• [Problem requirements]
An exact copy of all the data is required.

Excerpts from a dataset
* * * * *
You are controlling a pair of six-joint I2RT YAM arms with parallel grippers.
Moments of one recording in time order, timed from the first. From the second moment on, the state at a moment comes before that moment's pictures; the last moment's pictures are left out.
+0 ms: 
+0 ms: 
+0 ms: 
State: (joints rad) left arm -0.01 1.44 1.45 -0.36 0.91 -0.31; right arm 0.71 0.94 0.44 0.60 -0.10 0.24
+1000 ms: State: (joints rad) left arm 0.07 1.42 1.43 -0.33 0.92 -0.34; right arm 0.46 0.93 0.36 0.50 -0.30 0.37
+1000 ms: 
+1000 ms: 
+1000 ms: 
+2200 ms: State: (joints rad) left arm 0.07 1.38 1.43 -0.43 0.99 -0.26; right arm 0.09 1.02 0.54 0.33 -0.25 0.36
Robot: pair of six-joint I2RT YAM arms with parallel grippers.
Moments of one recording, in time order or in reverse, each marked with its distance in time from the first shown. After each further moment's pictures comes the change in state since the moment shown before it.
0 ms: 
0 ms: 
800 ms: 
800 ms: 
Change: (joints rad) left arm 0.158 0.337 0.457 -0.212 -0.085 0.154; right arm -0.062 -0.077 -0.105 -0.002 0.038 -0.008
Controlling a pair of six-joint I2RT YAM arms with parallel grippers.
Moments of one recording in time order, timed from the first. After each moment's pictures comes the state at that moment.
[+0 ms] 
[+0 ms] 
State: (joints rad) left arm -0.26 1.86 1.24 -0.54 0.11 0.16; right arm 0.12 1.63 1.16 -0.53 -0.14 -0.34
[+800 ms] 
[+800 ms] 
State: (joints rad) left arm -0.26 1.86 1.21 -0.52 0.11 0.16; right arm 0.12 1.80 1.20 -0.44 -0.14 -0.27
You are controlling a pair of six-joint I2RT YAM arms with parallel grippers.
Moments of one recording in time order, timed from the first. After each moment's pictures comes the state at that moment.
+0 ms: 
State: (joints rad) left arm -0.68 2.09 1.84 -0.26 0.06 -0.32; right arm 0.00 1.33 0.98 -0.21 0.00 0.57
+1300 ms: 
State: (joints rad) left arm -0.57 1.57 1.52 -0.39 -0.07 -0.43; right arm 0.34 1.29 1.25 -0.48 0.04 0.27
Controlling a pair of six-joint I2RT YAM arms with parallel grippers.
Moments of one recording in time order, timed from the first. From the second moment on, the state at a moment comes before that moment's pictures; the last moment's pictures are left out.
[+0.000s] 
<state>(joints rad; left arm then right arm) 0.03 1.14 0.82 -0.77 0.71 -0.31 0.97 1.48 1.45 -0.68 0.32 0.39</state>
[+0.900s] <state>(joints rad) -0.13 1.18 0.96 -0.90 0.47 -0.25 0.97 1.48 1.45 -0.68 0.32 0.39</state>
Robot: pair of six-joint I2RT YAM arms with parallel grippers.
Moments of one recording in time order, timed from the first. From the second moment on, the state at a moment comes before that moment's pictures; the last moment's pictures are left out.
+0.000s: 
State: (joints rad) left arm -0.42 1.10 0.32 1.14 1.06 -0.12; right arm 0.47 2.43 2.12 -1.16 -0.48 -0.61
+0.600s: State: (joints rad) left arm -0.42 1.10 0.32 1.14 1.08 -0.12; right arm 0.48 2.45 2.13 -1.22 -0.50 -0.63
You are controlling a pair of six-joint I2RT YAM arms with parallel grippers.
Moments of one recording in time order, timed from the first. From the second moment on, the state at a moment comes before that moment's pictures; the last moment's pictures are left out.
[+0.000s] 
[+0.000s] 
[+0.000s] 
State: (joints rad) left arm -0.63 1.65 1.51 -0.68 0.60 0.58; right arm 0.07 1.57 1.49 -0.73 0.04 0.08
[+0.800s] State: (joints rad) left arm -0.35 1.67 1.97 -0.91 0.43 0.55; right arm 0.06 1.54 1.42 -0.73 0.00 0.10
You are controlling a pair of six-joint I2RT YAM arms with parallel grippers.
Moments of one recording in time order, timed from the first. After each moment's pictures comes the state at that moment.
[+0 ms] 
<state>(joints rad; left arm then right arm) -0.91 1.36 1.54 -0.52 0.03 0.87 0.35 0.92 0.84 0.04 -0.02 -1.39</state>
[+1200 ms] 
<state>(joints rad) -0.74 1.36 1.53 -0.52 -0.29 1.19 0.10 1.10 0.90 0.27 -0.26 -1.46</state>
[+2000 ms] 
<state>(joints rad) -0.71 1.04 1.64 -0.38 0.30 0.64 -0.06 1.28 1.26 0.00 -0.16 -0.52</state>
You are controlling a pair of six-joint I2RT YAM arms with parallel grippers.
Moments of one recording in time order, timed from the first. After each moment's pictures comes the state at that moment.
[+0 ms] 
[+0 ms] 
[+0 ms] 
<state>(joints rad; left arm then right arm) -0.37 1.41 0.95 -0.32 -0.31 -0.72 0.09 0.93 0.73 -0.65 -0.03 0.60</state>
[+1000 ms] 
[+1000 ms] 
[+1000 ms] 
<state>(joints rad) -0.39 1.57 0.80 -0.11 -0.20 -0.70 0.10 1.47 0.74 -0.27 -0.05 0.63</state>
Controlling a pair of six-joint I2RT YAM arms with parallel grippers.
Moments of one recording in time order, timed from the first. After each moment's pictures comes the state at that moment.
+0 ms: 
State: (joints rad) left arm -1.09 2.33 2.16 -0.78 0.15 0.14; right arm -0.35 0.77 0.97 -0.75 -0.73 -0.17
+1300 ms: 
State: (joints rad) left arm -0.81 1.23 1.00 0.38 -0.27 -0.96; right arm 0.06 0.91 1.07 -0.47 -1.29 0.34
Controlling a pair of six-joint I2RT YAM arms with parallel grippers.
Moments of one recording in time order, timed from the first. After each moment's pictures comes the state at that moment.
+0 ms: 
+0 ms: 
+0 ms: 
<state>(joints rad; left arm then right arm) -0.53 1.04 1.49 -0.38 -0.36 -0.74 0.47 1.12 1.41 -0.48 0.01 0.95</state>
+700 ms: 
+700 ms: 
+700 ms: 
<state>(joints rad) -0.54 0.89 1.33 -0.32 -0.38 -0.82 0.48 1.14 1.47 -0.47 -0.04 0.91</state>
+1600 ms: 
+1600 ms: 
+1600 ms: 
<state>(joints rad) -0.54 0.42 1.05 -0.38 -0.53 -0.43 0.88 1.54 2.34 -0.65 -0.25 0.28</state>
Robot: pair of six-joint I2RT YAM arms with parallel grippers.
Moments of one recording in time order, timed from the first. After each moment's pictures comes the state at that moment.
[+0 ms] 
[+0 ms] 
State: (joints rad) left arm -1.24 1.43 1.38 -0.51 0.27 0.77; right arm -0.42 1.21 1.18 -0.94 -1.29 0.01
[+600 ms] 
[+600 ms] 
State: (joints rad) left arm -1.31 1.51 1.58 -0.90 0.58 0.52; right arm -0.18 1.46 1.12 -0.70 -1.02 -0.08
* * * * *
• [Result of this exercise]
You are controlling a pair of six-joint I2RT YAM arms with parallel grippers.
Moments of one recording in time order, timed from the first. From the second moment on, the state at a moment comes before that moment's pictures; the last moment's pictures are left out.
+0 ms: 
+0 ms: 
+0 ms: 
State: (joints rad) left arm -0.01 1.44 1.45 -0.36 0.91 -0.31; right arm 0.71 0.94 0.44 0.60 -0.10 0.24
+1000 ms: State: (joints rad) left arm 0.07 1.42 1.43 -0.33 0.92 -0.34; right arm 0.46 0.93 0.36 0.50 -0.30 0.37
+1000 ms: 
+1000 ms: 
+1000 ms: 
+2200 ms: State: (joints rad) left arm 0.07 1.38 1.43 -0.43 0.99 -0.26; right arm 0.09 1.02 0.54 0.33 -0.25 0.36
Robot: pair of six-joint I2RT YAM arms with parallel grippers.
Moments of one recording, in time order or in reverse, each marked with its distance in time from the first shown. After each further moment's pictures comes the change in state since the moment shown before it.
0 ms: 
0 ms: 
800 ms: 
800 ms: 
Change: (joints rad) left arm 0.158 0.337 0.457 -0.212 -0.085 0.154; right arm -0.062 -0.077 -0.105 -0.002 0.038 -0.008
Controlling a pair of six-joint I2RT YAM arms with parallel grippers.
Moments of one recording in time order, timed from the first. After each moment's pictures comes the state at that moment.
[+0 ms] 
[+0 ms] 
State: (joints rad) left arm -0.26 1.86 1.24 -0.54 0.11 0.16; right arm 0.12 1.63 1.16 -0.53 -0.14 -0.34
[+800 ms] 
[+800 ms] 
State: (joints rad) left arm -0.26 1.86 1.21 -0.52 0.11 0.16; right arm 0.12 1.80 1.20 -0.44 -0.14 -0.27
You are controlling a pair of six-joint I2RT YAM arms with parallel grippers.
Moments of one recording in time order, timed from the first. After each moment's pictures comes the state at that moment.
+0 ms: 
State: (joints rad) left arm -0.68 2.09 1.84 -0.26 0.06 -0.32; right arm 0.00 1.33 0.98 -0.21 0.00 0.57
+1300 ms: 
State: (joints rad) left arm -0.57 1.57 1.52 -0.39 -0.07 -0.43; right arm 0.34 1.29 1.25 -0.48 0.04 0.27
Controlling a pair of six-joint I2RT YAM arms with parallel grippers.
Moments of one recording in time order, timed from the first. From the second moment on, the state at a moment comes before that moment's pictures; the last moment's pictures are left out.
[+0.000s] 
<state>(joints rad; left arm then right arm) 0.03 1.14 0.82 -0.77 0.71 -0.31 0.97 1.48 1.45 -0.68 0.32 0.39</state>
[+0.900s] <state>(joints rad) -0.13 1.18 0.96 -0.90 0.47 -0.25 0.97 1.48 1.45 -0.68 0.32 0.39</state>
Robot: pair of six-joint I2RT YAM arms with parallel grippers.
Moments of one recording in time order, timed from the first. From the second moment on, the state at a moment comes before that moment's pictures; the last moment's pictures are left out.
+0.000s: 
State: (joints rad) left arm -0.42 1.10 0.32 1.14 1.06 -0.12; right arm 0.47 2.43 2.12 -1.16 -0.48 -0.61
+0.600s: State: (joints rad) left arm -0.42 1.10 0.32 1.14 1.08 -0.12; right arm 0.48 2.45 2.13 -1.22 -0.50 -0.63
You are controlling a pair of six-joint I2RT YAM arms with parallel grippers.
Moments of one recording in time order, timed from the first. From the second moment on, the state at a moment comes before that moment's pictures; the last moment's pictures are left out.
[+0.000s] 
[+0.000s] 
[+0.000s] 
State: (joints rad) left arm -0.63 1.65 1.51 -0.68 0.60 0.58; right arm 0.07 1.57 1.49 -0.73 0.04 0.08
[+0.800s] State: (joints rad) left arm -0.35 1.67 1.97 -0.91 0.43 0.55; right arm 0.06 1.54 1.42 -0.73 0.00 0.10
You are controlling a pair of six-joint I2RT YAM arms with parallel grippers.
Moments of one recording in time order, timed from the first. After each moment's pictures comes the state at that moment.
[+0 ms] 
<state>(joints rad; left arm then right arm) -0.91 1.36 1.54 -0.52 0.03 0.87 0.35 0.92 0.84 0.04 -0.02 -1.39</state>
[+1200 ms] 
<state>(joints rad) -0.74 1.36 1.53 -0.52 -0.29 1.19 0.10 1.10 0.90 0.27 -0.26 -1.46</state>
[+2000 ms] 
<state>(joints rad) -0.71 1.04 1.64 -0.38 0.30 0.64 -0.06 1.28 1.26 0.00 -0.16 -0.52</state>
You are controlling a pair of six-joint I2RT YAM arms with parallel grippers.
Moments of one recording in time order, timed from the first. After each moment's pictures comes the state at that moment.
[+0 ms] 
[+0 ms] 
[+0 ms] 
<state>(joints rad; left arm then right arm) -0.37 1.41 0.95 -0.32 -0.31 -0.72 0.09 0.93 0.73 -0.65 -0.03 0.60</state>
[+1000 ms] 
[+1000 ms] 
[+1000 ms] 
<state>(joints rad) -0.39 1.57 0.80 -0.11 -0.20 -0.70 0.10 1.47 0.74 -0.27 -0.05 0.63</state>
Controlling a pair of six-joint I2RT YAM arms with parallel grippers.
Moments of one recording in time order, timed from the first. After each moment's pictures comes the state at that moment.
+0 ms: 
State: (joints rad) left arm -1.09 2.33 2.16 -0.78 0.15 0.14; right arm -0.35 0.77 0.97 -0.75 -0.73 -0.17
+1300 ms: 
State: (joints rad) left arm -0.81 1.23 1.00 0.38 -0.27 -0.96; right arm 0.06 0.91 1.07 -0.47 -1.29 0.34
Controlling a pair of six-joint I2RT YAM arms with parallel grippers.
Moments of one recording in time order, timed from the first. After each moment's pictures comes the state at that moment.
+0 ms: 
+0 ms: 
+0 ms: 
<state>(joints rad; left arm then right arm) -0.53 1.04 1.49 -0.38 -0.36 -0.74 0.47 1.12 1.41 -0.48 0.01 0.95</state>
+700 ms: 
+700 ms: 
+700 ms: 
<state>(joints rad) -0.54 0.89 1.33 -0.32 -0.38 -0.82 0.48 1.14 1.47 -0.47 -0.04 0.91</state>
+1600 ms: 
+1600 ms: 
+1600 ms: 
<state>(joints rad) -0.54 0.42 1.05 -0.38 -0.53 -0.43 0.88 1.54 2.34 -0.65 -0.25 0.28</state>
Robot: pair of six-joint I2RT YAM arms with parallel grippers.
Moments of one recording in time order, timed from the first. After each moment's pictures comes the state at that moment.
[+0 ms] 
[+0 ms] 
State: (joints rad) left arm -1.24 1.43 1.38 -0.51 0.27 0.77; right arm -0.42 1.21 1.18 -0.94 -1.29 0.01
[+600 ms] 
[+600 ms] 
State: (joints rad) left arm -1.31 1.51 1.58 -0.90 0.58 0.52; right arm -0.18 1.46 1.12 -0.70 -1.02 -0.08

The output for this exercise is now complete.